Internet Ad Spending Up 8%

    September 24, 2008

Total advertising spending in the first six months of 2008 decreased by 1.6 percent compared to the same period in 2007, according to a new report by TNS Media Intelligence.

Ad spending in the second quarter of 2008 was off 3.7 percent compared to last year, the sharpest quarterly drop since 2001.

"Advertising expenditures started to contract in March, well before the September turbulence on Wall Street renewed concerns about the health of the economy and possible collateral damage to the ad market," said Jon Swallen, SVP Research at TNS Media Intelligence.

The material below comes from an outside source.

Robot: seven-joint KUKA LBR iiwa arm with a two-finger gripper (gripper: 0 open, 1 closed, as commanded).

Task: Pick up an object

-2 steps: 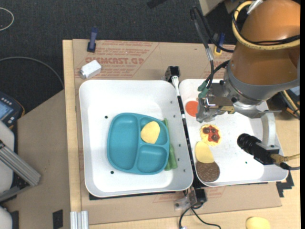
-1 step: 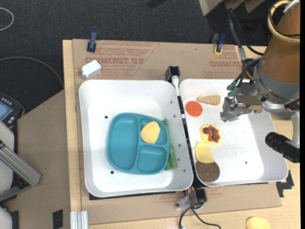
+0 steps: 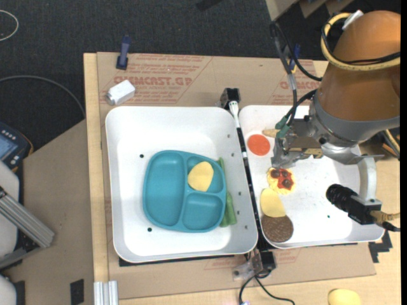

"Second half results, particularly for television media, will be bolstered by the Summer Olympics and political elections. However, sustained improvement will most likely depend on a turnaround in consumer spending that rejuvenates corporate profits and encourages marketers to expand their advertising efforts."

All of the 19 measured media categories posted weaker year-over-year performance in the second quarter as compared to the first three months of 2008. For the first half of the year, Internet display advertising spending increased 8 percent as marketers continued to expand their online campaigns. Cable TV (+3.1%) and Syndication TV (+10.2%) were helped by limited exposure to the TV writer’s strike.

Spot TV spending dropped 4.4 percent as reductions in automotive, retail and telecommunications advertising offset gains from political spending. Network TV fell 2.4 percent on weaker prime time results. Newspaper media slipped 7.4 percent and radio media decreased 6.5 percent on further slowdowns in spending from auto, financial, retail and telecom categories.

"While expenditures are certainly indicative of the challenges being presented by the economy, they also suggest the continuation of the long-term trend of marketing dollars migrating to media such as the internet, cable TV and syndication that provide the ability to more effectively target specific audiences," said Dean DeBiase, CEO of TNS Media.

"With advertising budgets and CMOs under pressure and uncertainties continuing to exist relative to consumer spending, it appears marketers are placing an emphasis upon enhanced efficiencies for their brands and the ability to engage with well defined audiences to ensure ever greater return on investment."